GIVEN INFORMATION:

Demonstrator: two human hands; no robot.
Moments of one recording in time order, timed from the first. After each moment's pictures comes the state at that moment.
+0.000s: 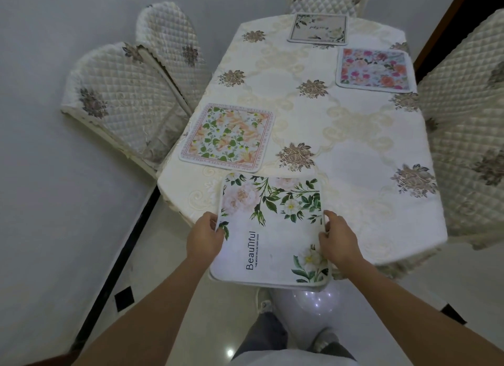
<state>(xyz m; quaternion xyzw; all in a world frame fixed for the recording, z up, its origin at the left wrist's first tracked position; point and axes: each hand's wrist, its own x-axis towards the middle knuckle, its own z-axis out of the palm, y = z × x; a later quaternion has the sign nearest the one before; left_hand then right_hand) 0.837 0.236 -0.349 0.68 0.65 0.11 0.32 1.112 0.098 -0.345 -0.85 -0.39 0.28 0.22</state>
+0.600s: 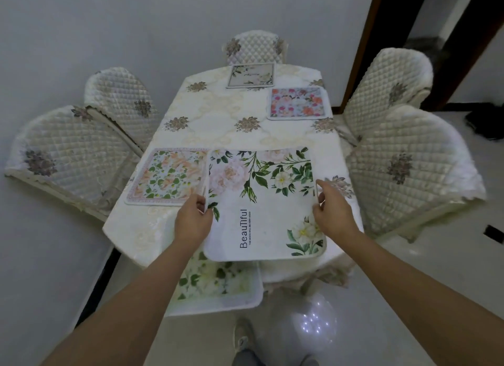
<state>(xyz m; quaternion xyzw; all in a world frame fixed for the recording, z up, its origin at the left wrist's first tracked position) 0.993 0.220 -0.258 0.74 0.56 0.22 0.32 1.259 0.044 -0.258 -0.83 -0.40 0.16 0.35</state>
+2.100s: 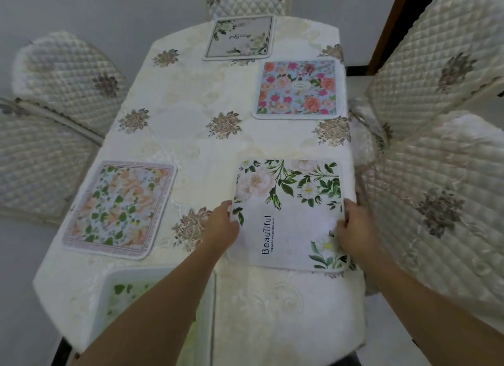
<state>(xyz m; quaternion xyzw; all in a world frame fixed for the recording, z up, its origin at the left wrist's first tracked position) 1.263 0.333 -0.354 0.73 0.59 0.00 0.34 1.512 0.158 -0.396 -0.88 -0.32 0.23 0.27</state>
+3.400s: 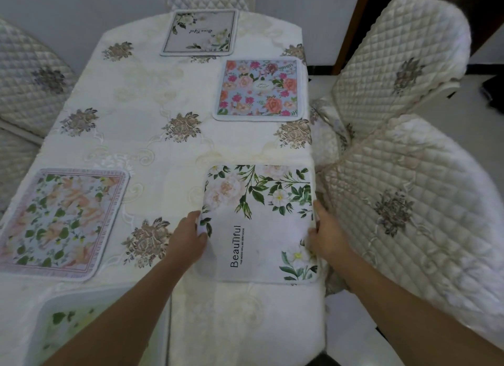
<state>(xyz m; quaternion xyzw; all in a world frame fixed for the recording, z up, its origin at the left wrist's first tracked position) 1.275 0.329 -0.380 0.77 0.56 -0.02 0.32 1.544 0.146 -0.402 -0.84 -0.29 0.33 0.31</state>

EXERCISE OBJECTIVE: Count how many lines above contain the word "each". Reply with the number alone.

SOLVED EXERCISE: 2